I expect to see the output - what you called signal2 - to have double the frequency of signal1. The red waveform appears to be just a clipped version of the sinewave at the same frequency. I would expect to see that somewhere on the other side of the circuit if a diode was shorted and burned out.

However, if the frequency was double the input, then that red waveform would appear more normal, in that the phototransistor is only able to generate a voltage and conduct in one direction and not the other. Still, I don't see any charge held over from the 100nF cap. Are you sure that signal2 is really not from the other side of the circuit? It just doesn't look right to me.
 
Hello,

Bridge rectifiers present special challenges for seeing the simulation work right.

To properly view the output, make the following changes to the circuit:
1. Disconnect the ground from the bridge rectifier, connect that point of the rectifier to the other side of the AC input.
2. Connect a 10 megohm resistor from that AC input side to ground.
3. Ground the cathode of the opto coupler internal LED.
4. Ground the bottom of C1.
5. Do not try to view the input sine wave, instead view the output of the bridge rectifier at the junction of the two cathodes (left side of R1).

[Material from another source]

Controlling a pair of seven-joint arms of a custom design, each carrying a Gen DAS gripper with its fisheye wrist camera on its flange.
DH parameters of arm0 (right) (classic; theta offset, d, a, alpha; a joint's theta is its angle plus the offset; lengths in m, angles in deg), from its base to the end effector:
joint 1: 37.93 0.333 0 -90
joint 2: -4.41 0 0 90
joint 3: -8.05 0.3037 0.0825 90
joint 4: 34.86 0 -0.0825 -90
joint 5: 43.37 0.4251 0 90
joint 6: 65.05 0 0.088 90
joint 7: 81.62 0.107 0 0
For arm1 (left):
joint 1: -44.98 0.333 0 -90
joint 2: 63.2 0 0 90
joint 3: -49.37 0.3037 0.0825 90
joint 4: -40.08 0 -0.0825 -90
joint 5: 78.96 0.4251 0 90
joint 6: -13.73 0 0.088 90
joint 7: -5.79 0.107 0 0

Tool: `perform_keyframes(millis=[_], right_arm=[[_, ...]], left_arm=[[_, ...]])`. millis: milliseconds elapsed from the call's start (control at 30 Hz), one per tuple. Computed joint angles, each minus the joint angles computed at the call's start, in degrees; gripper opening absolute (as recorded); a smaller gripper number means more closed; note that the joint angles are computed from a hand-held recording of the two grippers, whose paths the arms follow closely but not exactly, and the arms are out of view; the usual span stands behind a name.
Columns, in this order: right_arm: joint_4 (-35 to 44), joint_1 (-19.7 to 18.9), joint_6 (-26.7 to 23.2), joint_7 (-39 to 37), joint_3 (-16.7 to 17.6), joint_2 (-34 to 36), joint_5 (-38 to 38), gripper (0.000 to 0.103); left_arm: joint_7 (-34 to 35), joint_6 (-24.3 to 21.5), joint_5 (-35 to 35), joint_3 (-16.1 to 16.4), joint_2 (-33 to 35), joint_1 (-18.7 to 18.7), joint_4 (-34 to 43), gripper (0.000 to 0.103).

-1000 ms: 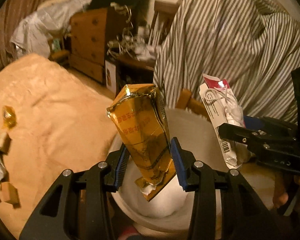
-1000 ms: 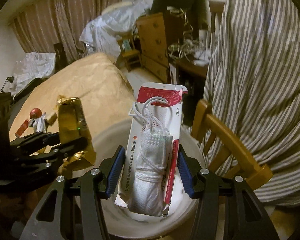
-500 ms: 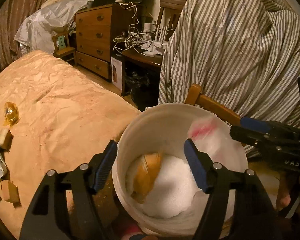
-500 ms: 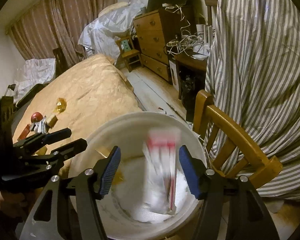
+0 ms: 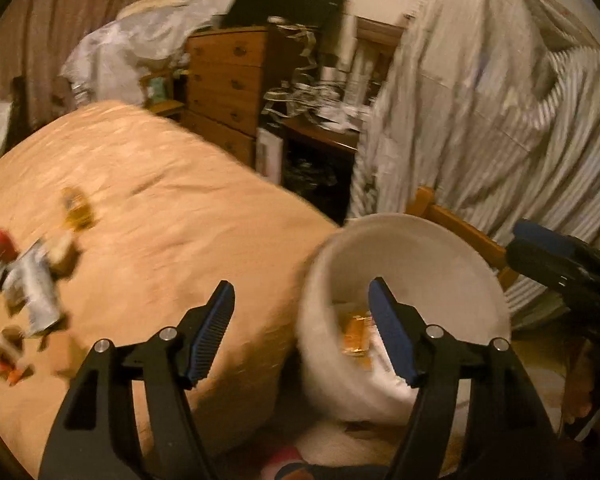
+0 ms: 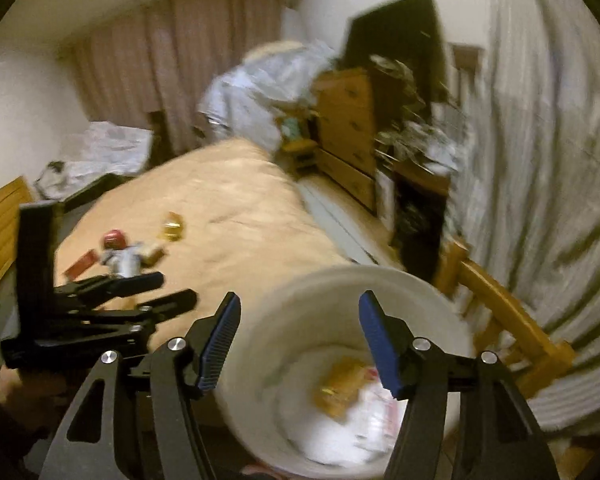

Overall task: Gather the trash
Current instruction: 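Grasp the orange paper cup with left tool while right tool grasps beige sponge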

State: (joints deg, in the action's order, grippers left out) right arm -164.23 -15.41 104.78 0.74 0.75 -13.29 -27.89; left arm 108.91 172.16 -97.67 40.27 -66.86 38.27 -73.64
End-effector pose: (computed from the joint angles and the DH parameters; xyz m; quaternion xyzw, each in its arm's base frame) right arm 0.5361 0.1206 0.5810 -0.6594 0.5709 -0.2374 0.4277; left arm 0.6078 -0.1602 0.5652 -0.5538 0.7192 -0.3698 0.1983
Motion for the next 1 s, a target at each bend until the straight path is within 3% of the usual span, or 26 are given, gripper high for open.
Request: perform_keyframes(millis=[167, 267, 367, 467, 567, 767, 1000], right_arm=[[5.1, 10.9, 0.0, -11.7, -2.6, 4.8, 10.9, 0.068], [9.8, 13.7, -2.9, -17.5, -1.2, 9.4, 17.5, 0.069], [14.0, 13.9, -6.0, -19.7, 1.3, 13.8, 21.5, 0.069], [18.2, 12.9, -8.7, -18.8, 4.4, 18.2, 22.1, 0.07], [22.9, 11.8, -11.0, -15.8, 7.1, 23.0, 19.8, 0.07], [37.4, 10.4, -16.1, -8.0, 10.6, 35.5, 11.7, 0.07], [60.1, 11.4, -24.8, 3.7, 10.9, 52.3, -0.8, 0.07]], left_arm=[[-2.4, 1.5, 0.2, 2.9, -6.0, 3.8, -7.5, 0.066], [-6.8, 2.1, 3.7, 4.3, -8.8, 8.4, -11.7, 0.066], [-8.3, 1.6, 5.7, 6.0, -9.4, 11.9, -13.5, 0.066], [-1.8, -0.2, 3.9, 9.4, -7.1, 13.5, -12.3, 0.066], [9.6, -1.5, -0.8, 12.0, -3.4, 14.5, -8.9, 0.066], [28.6, -6.3, -8.4, 11.4, 2.9, 17.1, -0.9, 0.075], [36.1, -13.8, -7.6, 9.2, 8.3, 19.3, 5.6, 0.075]])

Also view the output at the top of C1 on the second channel.

Problems occur with bridge rectifiers because the AC input can not be common to ground when trying to view another point in the circuit because the second point is implicitly common to ground also. This isnt a problem with half wave rectifiers.

So what you should see is a full wave rectified sine on channel 1 and something similar on channel 2.

Depending on the simulation model it may also work to simply ground the lower end of C1.
 
Mr Al gives good advice.
What you should be seeing is the opto-coupler switch off (signal 2 go high) briefly as the AC passes through zero - this happens twice per cycle. This kind of circuit is often used to syncronise electronic circuits to the mains power.
 
Yea, that looks more like the real world to me. Funny, I didn't realize we had a simulation going here - I thought it was real broken hardware!